I'm having the following problem on HDP 3.1: I have a database in the Hive warehouse that I want to access from Spark. I use the HWC connector and I am able to query the data. However, any action that I perform after caching the data frame makes the Spark job get stuck (No progress at all). However, if I remove the cache() call, then it executes fine. Assume the following code executed from the spark-shell:
import com.hortonworks.hwc.HiveWarehouseSession
val hive = HiveWarehouseSession.session(spark).build()
val dfc = hive.executeQuery("select * from mydb.mytable limit 20");
dfc.cache()
dfc.show(10)
As I said, if I remove the dfc.cache() line, then it executes fine. I have tried with different queries and the above was a simple test with limiting the result set to 20 records. Does anybody know why is this happening?

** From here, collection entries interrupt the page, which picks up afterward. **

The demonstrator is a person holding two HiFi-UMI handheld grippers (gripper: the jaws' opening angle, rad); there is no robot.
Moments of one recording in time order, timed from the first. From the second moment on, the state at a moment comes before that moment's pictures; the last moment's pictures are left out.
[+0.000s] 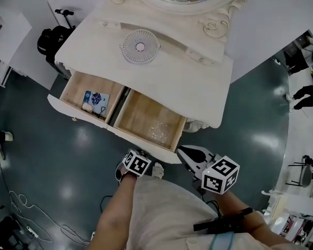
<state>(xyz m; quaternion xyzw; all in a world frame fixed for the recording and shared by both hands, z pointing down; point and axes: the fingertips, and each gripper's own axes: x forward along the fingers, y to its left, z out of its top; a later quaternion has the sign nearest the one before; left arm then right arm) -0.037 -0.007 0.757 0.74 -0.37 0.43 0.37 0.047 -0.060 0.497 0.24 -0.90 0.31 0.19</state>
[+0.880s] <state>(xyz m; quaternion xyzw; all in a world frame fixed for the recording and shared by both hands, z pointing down) -0.029 -0.045 0.756 0.73 -0.37 0.44 0.37 0.064 -0.070 0.507 0.26 -0.89 0.33 0.20</state>
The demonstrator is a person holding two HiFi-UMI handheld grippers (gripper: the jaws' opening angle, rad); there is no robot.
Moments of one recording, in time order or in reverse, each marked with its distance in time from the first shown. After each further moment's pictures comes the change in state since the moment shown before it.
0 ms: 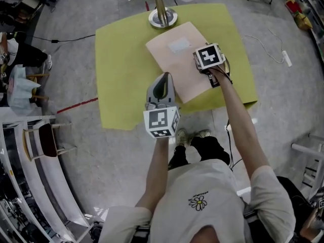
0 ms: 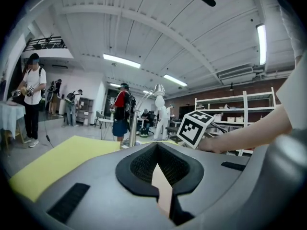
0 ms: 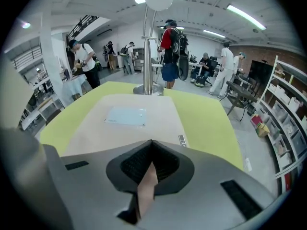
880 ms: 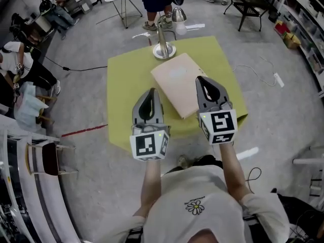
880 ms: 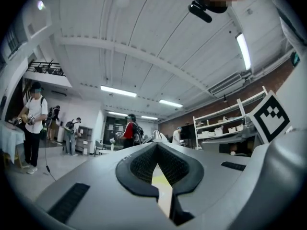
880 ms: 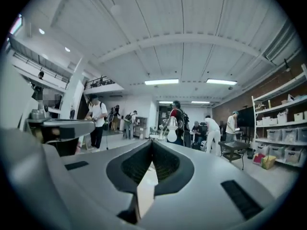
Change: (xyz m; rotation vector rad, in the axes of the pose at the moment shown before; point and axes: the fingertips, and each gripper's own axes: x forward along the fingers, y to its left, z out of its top) left arm -0.106 -0.013 0.151 0.128 -0.301 0.019; right arm -0.309 0.088 0.043 -0.027 -0.889 -0.092
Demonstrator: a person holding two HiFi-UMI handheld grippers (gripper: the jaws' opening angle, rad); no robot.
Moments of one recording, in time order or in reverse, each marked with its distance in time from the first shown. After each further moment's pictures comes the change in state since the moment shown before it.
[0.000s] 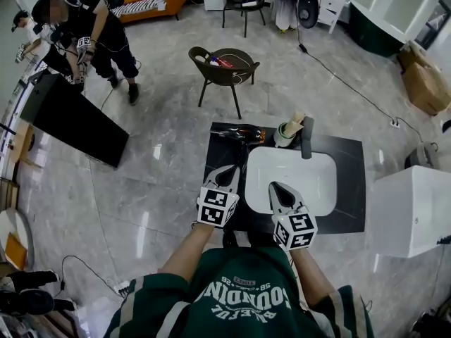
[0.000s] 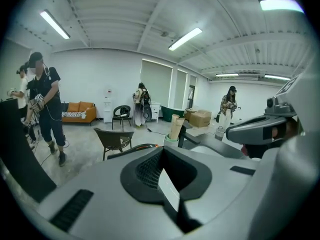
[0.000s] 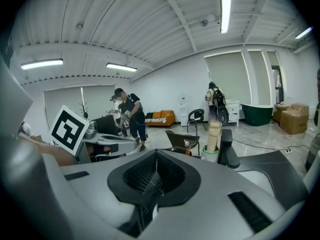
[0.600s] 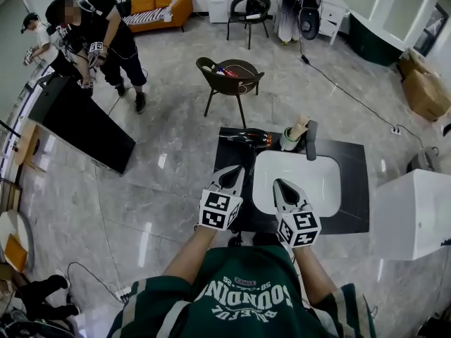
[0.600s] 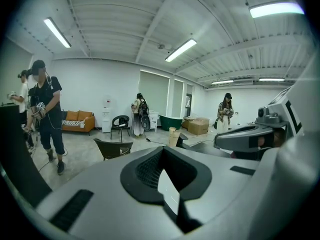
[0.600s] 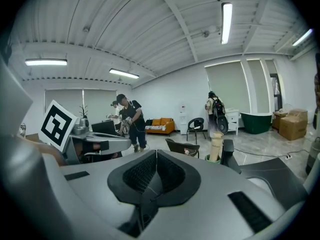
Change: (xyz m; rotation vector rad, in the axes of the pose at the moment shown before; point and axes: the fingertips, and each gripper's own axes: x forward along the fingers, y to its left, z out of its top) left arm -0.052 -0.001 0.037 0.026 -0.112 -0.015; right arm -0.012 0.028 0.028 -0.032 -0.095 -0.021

Created 08-14-2019 11:59 AM
Any updates on the issue, i am facing the same issue.
Created 08-28-2019 04:00 AM
Hive Issue created in jira :https://issues.apache.org/jira/browse/HIVE-22153
Created 09-17-2019 02:48 PM
Did you get a solution/workaround for this issue? I'm facing the same issue as well.

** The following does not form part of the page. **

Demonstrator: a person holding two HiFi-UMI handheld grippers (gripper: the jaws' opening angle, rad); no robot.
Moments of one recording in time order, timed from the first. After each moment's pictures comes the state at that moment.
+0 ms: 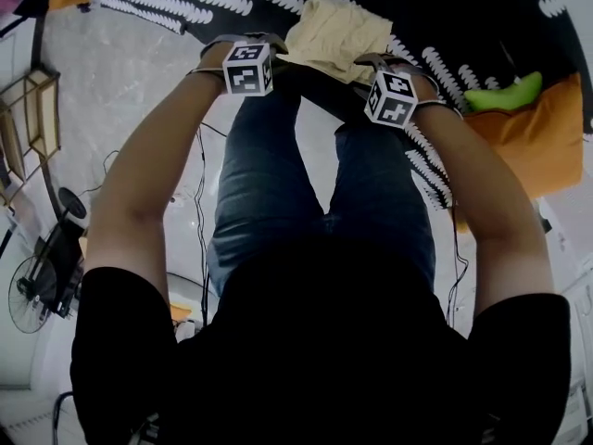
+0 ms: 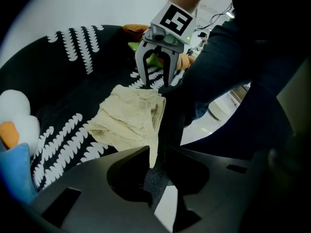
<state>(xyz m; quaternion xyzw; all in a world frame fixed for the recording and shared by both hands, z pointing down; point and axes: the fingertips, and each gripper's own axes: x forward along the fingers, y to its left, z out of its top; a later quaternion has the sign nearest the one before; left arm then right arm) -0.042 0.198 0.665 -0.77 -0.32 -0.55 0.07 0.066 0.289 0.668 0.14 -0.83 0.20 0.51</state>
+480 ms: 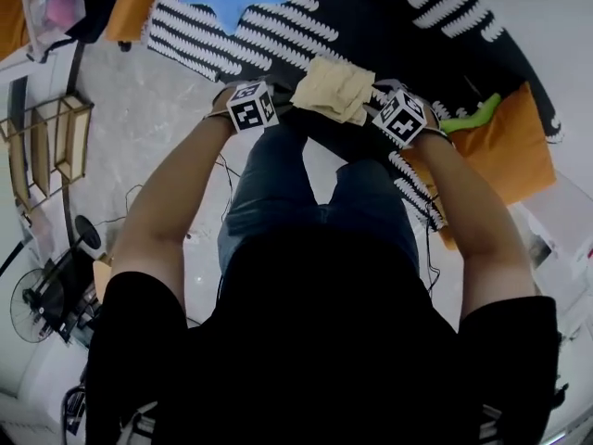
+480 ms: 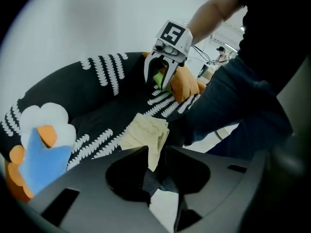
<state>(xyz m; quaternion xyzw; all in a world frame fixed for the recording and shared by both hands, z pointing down) -0.014 0.162 0.504 -0.82 -0.23 -0.53 0.03 0.148 0.235 0.521 0.33 -0.77 0.29 0.46</state>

Created 03-25-2020 11:18 PM
Yes , I am also facing same issue . Any update on it or workaround?
Created 04-09-2020 10:34 AM
You can use checkpoint instead of cache.
Created 05-01-2020 07:25 AM
Let me try with checkpoint.
Thanks for your reply. @graghu
Created 11-11-2021 03:15 AM
Hello, It's been two years but is there any update on the issue?